VistaDPO Improves Large Video Model Performance by Reducing Hallucinations

Optimizing Large Video Models: VistaDPO Improves Video Hallucination and Understanding

Large Video Models (LVMs), built upon Large Language Models (LLMs), are showing promising results in the field of video understanding. However, they often struggle with challenges such as a lack of alignment with human intuition and the occurrence of video hallucinations, i.e., the generation of unrealistic or illogical video content. A new approach called VistaDPO (Video Hierarchical Spatial-Temporal Direct Preference Optimization) promises to address these issues.

VistaDPO aims to improve the preference alignment between text and video on three hierarchical levels:

* Instance level: Aligning the overall video content with the responses. * Temporal level: Aligning the temporal semantics of the video with the descriptions of the events. * Perceptual level: Aligning spatial objects with language tokens.

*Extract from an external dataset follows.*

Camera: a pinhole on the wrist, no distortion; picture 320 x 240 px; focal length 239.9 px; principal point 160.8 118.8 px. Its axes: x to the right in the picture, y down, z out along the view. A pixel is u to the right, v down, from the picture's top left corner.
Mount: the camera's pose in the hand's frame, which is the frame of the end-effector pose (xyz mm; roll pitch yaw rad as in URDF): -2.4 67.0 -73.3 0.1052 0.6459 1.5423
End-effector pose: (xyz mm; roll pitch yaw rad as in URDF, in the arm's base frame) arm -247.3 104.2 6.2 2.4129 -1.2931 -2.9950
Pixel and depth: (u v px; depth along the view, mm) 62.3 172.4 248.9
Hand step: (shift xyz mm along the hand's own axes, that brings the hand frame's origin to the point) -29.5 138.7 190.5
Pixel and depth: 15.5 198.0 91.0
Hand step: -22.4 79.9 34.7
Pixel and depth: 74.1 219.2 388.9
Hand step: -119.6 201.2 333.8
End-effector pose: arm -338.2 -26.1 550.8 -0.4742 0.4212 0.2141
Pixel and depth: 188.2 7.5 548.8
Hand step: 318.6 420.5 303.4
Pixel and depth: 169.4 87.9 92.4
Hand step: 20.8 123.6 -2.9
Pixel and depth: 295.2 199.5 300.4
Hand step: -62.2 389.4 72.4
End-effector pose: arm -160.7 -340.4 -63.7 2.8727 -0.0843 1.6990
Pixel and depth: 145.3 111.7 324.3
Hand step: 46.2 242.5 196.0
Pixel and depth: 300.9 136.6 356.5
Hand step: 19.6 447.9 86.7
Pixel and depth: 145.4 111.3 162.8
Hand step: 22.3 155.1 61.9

This hierarchical approach allows for finer tuning of the LVMs and helps ensure coherence between visual and linguistic information. The instance level ensures that the generated video as a whole matches the query. The temporal level focuses on the correct temporal sequence of events within the video. Finally, the perceptual level ensures that the objects depicted in the video match the corresponding linguistic descriptions.

One challenge in developing VistaDPO was the lack of datasets for fine-tuned preference optimization between video and language. To address this issue, VistaDPO-7k was created, a dataset containing 7,200 question-answer pairs annotated with selected and rejected answers, as well as spatial-temporal information such as timestamps, keyframes, and bounding boxes. This dataset allows LVMs to be trained with a rich and detailed dataset, thereby improving their performance.

Extensive experiments with benchmarks such as video hallucination, video question answering, and description tasks show that VistaDPO significantly improves the performance of existing LVMs and effectively reduces the mismatch between video and language, as well as hallucinations. The results suggest that the hierarchical optimization and the detailed dataset of VistaDPO make an important contribution to the development of more robust and reliable LVMs.

Research on LVMs is a dynamic field, and VistaDPO represents a promising step towards developing models that can better understand and generate videos. The ability to accurately interpret and create videos opens up a variety of applications in areas such as automatic video analysis, content creation, and human-computer interaction. The availability of code and data for VistaDPO allows other researchers to build on these results and further advance the development of LVMs.

For companies like Mindverse, which specialize in AI-powered content creation and processing, these advancements are particularly relevant. The improved performance of LVMs through approaches like VistaDPO opens up new possibilities for developing innovative solutions in areas such as chatbots, voicebots, AI search engines, and knowledge systems. The ability to accurately analyze and generate videos can significantly increase the quality and efficiency of content creation processes and open up new ways to interact with digital content.

Bibliography Huang, H., Chen, H., Wu, S., Luo, M., Fu, J., Du, X., Zhang, H., & Fei, H. (2025). VistaDPO: Video Hierarchical Spatial-Temporal Direct Preference Optimization for Large Video Models. arXiv preprint arXiv:2504.13122. Qing, Y., Wu, C., Zhou, S., Zhang, Y., & Loy, C. C. (2024). Hierarchical Spatio-temporal Decoupling for Text-to-Video Generation. In Proceedings of the IEEE/CVF Conference on Computer Vision and Pattern Recognition (pp. 19249-19258). Li, R., Zhang, J., Li, H., & Snoek, C. G. (2024). Temporal preference optimization for long-form video understanding. In Proceedings of the AAAI Conference on Artificial Intelligence (Vol. 38, No. 10, pp. 11602-11610). Shaham, T. Z., Dekel, T., & Michaeli, T. (2024). Scaling Laws for Multilingual Generative Language Models. arXiv preprint arXiv:2404.01258. Su, J., Zhou, K., Zhang, G., Li, Z., Cao, Y., & Wu, F. (2025). ChatPaper: Augmenting LLMs with Search for Enhanced Dialogue. arXiv preprint arXiv:2501.13919.